ULP students experience a great deal of anxiety about their project work. They are understandably concerned about taking the lead to challenge the attitudes, values, and behaviors that maintain the status quo in the delivery of services at their placement agencies. They feel vulnerable as student interns, and are worried about falling on their swords. Supervisors have a critical role in containing students’ anxiety by actively listening to their concerns, supporting objective analysis, modeling professional distance, and teaching them about the limits of their role as change agent. By helping supervisees find sustenance for their journey to become effective clinicians and leaders, field educators are making an invaluable contribution to the ULP, to placement agencies, and to the social work profession.
Belkin-Martinez, D. (2004). Therapy for liberation: The Paulo Friere methodology. Retrieved from http://www.liberationhealth.org
Heifetz, R.A. (1994). Leadership without easy answers. Cambridge, MA: Belknap Press.
Heifetz, R., Grashow, A. & Linksy, M. (2009). The practice of adaptive leadership. Boston, MA: Harvard Business Press.
Heifetz, R.A., & Linsky, M. (2002). Leadership on the line. Boston, MA: Harvard Business School Press.
[1] Much of the information in this section is reproduced from the ULP Handbook. The author of this article is an adjunct member of the ULP faculty and has been involved in writing and editing the handbook, which is revised on an annual basis.

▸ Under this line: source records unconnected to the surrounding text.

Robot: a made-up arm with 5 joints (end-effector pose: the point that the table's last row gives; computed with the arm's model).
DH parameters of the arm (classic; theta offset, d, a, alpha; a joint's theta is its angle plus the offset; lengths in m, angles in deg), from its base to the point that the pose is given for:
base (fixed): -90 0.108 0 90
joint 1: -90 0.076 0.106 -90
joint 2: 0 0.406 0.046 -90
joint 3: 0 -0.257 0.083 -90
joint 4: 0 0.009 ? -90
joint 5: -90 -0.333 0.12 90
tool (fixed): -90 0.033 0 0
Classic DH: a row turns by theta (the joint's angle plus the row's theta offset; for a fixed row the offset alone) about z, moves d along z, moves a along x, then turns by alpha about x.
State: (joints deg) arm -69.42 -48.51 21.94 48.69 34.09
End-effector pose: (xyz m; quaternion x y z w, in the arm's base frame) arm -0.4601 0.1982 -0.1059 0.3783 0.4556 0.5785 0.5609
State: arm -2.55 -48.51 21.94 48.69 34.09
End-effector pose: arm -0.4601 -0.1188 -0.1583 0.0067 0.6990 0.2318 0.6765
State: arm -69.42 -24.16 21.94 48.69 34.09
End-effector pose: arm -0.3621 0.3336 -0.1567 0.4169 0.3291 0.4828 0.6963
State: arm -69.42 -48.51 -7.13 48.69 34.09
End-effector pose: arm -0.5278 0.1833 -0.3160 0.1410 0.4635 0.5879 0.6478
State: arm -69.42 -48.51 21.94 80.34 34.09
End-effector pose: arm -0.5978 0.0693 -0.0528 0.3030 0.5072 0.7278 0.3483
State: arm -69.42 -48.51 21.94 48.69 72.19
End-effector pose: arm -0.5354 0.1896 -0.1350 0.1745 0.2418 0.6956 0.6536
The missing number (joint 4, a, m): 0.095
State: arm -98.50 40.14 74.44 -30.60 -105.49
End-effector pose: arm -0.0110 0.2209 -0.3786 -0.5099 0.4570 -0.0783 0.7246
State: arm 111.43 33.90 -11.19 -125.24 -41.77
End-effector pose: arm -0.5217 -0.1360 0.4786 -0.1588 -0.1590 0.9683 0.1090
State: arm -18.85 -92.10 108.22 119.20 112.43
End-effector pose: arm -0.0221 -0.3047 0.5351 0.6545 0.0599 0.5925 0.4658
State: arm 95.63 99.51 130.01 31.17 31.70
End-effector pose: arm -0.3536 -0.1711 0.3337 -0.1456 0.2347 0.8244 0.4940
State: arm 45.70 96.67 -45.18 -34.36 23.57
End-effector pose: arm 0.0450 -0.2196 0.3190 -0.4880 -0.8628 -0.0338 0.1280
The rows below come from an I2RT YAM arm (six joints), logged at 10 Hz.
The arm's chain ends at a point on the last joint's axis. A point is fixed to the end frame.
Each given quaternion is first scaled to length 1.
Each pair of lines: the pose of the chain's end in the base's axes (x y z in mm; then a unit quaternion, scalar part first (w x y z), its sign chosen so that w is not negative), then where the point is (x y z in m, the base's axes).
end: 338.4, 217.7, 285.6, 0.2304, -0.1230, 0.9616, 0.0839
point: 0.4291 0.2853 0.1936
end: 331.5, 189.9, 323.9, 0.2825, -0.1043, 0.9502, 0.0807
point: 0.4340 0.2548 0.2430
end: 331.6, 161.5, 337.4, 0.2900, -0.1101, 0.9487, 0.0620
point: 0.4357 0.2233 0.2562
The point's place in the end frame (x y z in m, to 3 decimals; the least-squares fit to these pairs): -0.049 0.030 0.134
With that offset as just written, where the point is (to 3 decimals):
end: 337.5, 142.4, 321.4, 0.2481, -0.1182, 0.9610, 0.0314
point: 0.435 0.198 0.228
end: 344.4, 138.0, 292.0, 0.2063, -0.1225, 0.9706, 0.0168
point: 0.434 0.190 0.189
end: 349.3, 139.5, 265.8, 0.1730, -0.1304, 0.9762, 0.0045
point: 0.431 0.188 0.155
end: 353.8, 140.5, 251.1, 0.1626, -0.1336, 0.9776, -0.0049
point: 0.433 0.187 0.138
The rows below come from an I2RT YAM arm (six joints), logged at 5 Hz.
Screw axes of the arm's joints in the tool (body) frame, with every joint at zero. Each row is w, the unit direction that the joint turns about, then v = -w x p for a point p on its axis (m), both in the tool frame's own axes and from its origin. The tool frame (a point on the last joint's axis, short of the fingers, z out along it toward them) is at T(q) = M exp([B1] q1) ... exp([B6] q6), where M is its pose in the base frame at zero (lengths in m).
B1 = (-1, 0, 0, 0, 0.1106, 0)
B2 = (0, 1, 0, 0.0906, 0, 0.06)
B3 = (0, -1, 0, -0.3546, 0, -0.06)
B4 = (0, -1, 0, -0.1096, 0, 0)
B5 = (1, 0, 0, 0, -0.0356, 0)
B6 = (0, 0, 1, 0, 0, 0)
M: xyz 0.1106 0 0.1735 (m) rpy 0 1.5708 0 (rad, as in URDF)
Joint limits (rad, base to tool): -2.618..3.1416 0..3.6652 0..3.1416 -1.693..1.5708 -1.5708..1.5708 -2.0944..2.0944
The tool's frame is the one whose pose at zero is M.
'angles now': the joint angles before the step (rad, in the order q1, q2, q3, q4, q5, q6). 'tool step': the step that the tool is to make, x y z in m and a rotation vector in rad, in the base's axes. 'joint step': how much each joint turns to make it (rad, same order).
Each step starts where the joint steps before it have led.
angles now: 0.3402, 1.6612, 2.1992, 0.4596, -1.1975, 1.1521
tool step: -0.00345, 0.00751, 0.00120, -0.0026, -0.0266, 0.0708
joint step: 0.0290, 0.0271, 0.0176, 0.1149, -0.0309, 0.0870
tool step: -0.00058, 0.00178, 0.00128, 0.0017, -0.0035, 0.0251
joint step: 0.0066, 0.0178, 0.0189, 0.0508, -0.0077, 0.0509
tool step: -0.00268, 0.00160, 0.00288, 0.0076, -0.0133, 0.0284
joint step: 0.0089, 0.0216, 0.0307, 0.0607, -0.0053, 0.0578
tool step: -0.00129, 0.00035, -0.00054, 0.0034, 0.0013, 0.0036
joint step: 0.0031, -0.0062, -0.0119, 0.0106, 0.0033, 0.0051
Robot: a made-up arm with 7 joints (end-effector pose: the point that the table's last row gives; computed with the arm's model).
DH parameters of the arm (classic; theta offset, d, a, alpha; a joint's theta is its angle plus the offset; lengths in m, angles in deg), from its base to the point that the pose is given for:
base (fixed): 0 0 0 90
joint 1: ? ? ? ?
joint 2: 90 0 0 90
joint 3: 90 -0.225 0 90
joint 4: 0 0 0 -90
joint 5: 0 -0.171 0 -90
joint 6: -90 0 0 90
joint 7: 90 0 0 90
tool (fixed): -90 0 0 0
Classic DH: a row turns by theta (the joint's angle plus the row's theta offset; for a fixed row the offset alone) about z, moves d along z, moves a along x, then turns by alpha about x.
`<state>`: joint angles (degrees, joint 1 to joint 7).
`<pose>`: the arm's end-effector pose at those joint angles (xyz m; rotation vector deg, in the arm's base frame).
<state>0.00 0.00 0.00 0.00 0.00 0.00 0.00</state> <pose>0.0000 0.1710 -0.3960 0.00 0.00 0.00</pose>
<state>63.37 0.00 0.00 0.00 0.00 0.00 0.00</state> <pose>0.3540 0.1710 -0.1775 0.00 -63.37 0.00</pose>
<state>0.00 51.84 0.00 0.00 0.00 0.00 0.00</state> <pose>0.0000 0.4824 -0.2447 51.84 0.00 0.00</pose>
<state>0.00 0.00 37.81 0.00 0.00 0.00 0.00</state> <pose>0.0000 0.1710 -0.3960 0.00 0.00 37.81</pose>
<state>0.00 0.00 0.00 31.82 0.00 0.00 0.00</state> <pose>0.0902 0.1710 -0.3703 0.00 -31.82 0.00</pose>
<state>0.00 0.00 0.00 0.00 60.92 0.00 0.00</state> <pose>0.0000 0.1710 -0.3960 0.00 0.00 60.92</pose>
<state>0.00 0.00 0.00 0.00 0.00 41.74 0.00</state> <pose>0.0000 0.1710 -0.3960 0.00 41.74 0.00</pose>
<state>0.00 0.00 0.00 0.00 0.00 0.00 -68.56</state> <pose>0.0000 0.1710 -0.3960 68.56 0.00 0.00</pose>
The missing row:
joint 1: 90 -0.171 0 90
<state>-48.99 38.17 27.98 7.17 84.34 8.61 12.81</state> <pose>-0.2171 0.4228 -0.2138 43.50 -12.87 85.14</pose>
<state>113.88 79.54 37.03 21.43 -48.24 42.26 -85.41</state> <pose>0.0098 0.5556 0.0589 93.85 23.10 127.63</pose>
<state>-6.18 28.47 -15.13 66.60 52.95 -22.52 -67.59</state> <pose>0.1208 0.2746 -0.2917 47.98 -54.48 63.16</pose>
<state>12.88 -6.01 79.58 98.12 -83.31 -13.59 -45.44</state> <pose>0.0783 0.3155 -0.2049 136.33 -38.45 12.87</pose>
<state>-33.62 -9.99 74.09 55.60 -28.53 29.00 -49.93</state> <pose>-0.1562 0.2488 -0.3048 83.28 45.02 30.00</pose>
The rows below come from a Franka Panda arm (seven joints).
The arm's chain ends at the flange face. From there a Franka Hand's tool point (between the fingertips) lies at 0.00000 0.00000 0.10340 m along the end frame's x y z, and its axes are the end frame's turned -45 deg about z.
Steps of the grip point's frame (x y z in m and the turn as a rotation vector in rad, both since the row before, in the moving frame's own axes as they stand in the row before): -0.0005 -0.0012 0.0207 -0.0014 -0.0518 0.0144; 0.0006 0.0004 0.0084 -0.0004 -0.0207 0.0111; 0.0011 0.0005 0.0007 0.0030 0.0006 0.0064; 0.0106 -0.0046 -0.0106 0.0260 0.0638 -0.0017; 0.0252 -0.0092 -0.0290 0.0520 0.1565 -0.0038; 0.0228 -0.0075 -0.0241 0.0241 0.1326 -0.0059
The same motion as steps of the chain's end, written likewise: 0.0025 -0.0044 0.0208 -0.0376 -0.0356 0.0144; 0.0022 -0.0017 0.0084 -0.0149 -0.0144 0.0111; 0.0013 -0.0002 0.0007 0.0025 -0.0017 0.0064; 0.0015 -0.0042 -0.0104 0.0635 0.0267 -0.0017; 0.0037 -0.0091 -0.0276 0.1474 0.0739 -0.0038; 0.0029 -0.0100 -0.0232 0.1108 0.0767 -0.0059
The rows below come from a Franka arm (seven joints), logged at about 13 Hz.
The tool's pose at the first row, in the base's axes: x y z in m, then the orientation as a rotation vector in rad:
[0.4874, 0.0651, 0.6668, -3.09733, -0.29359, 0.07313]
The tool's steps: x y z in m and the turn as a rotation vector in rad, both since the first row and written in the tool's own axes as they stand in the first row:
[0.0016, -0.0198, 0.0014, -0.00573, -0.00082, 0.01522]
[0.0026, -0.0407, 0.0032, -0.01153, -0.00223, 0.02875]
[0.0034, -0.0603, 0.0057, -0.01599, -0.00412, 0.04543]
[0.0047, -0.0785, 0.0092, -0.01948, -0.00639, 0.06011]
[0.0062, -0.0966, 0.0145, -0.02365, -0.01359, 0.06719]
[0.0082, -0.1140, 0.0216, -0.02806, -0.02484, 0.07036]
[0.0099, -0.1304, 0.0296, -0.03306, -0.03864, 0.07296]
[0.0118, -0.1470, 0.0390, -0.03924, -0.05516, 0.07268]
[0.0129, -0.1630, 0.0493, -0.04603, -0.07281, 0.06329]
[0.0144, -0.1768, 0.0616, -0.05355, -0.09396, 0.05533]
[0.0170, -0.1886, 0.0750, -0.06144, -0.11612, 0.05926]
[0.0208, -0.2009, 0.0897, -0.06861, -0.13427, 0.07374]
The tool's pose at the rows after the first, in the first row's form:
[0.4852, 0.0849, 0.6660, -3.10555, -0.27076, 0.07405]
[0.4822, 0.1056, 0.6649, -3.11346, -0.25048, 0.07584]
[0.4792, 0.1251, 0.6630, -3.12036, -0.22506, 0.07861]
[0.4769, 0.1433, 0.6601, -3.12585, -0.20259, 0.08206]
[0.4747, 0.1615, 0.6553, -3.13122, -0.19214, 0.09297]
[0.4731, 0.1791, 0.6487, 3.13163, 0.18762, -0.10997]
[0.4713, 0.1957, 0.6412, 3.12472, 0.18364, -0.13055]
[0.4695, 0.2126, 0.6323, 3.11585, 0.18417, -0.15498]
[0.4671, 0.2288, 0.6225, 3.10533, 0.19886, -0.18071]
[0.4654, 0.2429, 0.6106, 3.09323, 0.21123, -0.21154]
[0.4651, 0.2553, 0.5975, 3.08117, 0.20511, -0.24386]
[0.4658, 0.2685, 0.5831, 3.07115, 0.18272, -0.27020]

[2] Much of the information in this section is reproduced from the ULP Handbook. The author has been working with Advanced Year ULP students since 2004 to help them develop their leadership projects.
[3] The names of the ULP student and his supervisor have been changed to preserve confidentiality.
[4] The development and implementation of evaluative practices is an ongoing focus at the counseling center, where the seeds that Dennis planted during his internship have grown roots!